E proprio non ci sta l'attore al pensiero che per interpretare il grande imprenditore e visionario italiano sia stato chiamato un attore statunitense. Probabilmente Favino credeva o sperava di essere tenuto in considerazione per quel ruolo in un kolossal come "Ferrari", che si preannuncia come la rivelazione mondiale nelle sale il prossimo inverno (uscita 30 novembre). E così, da Venezia, attacca il sistema cinematografico mondiale a margine dell'incontro per "Adagio", film di Stefano Sollima. "I Gucci avevano l'accento del New Jersey non lo sapevate?", ha detto ironico citando la produzione di Ridley Scott, altra produzione di enorme successo, "House of Gucci".

E così, nella sua difesa, forse di parte, tira in ballo anche concetti come l'appropriazione culturale, spesso utilizzata dai progressisti per le loro battaglie, smontando uno dei pilastri che negli ultimi anni ha retto il cinema mondiale, con quanto meno bizzarre reinterpretazioni di ruolo. "C'è un tema di appropriazione culturale, non si capisce perché non io ma attori di questo livello non sono coinvolti in questo genere di film che invece affidano ad attori stranieri lontani dai protagonisti reali delle storie, a cominciare dall'accento esotico", ha detto l'attore, indicando Toni Servillo, Adriano Giannini e Valerio Mastandrea, con lui nel film di Sollima.

Quindi, Favino aggiunge: "Se un cubano non può fare un messicano perché un americano può fare un italiano?
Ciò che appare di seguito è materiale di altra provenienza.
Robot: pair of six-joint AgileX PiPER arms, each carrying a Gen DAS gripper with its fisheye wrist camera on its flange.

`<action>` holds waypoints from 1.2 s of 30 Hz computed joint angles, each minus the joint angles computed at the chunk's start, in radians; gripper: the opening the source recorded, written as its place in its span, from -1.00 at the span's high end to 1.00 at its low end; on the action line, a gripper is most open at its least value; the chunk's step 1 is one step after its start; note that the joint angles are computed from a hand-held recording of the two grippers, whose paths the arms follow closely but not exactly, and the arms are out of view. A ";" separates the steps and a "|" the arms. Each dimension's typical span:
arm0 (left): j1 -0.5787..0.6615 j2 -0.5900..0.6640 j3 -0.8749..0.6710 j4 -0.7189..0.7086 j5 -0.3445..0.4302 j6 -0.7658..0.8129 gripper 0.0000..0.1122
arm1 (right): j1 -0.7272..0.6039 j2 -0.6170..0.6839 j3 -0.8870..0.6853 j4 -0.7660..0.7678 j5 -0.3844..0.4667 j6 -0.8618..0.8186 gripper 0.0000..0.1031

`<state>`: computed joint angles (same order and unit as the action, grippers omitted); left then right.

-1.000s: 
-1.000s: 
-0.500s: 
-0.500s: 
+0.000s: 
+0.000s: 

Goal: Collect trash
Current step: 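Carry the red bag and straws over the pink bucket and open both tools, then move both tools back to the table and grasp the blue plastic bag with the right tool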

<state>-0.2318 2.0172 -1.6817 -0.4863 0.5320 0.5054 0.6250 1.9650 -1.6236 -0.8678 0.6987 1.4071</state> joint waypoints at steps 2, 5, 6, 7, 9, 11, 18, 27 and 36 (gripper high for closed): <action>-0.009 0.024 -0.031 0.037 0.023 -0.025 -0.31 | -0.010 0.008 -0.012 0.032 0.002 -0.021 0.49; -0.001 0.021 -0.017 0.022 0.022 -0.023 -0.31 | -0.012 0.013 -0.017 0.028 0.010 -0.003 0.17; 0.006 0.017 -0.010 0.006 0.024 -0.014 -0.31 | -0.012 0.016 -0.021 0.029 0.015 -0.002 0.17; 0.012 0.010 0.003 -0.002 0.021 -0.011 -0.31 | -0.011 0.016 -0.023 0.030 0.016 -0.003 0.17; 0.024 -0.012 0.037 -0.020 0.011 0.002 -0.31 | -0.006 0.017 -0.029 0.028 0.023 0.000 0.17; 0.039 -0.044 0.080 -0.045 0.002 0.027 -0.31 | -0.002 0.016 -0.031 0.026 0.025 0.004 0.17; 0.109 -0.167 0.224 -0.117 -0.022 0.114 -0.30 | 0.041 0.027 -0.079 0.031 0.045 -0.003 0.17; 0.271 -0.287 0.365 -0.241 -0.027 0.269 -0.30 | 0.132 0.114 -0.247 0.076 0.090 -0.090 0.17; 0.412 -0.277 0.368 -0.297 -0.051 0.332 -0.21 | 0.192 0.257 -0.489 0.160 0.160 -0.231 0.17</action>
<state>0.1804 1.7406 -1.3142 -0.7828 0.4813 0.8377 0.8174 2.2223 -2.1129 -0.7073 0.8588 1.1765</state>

Solo da noi. Ferrari in altre epoche lo avrebbe fatto Gassman, oggi invece lo fa Driver e nessuno dice nulla. Mi sembra un atteggiamento di disprezzo nei confronti del sistema italiano, se le leggi comuni sono queste allora partecipiamo anche noi". Andrea Iervolino, Ceo del Gruppo ILBE e produttore del film Ferrari, ha replicato a Favino: "Caro Favino, negli ultimi trent'anni, il cinema italiano non ha creato uno star system riconoscibile nel mondo, così come invece è stato ai tempi di Gassman. Gli altri Paesi non americani hanno avuto invece un approccio diverso e forse vincente dando vita e luce a: Banderas, Bardem, Cruz, Cassel, Cotillard, Kinnam, Mikkelsn, Schoenaerts, Kruger che sono oggi nomi internazionalmente riconosciuti con un notevole e comunque discreto valore. In Italia invece per lanciare talent italiani bisogna fare film internazionali, con nel cast un mix di attori stranieri e nostrani".
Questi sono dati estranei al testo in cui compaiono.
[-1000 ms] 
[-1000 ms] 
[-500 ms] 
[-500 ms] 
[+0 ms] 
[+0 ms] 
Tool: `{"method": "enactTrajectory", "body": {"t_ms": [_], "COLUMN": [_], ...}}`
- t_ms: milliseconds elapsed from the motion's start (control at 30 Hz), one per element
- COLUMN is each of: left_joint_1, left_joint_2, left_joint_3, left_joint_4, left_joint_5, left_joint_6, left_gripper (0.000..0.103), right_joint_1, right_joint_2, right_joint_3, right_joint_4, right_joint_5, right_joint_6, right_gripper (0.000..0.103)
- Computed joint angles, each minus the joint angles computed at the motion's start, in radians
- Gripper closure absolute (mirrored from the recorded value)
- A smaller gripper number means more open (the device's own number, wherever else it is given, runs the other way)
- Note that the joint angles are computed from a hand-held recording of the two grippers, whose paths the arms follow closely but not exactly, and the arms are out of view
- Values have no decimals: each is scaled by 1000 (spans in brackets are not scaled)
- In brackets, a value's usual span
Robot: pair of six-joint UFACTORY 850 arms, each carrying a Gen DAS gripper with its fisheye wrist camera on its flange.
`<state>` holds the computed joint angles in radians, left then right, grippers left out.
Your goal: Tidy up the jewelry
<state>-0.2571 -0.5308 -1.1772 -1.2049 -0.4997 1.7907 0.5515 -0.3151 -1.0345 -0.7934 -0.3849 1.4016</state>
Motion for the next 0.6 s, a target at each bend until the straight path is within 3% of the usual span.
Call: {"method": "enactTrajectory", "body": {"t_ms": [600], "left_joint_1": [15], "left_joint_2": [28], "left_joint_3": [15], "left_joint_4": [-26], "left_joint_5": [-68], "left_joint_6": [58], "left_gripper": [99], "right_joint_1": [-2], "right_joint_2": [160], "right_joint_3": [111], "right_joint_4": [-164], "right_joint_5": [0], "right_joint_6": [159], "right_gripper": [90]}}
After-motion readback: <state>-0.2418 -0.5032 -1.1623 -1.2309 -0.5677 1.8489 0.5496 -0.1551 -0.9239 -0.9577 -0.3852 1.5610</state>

Se questo è il metro di giudizio di Favino, perché quando a interpretare la Sirenetta, che nella storia originale ha la pelle chiara, gli occhi "blu acqua" e i capelli rossi, è stata chiamata Halle Barry, bravissima attrice ma con caratteristiche diverse, nessuno ha parlato? Eppure, Ariel è di chiara origine nordica.

Lo stesso per Biancaneve, il cui nome nasce proprio dal fatto che, nella storia originale, una regina esprime il desiderio di avere una figlia con la pelle "bianca come la neve" ma nel film in uscita nel 2024 che viene annunciato come "politicamente corretto", avrà le sembianze di Rachel Zegler, la cui pelle non è certo così chiara.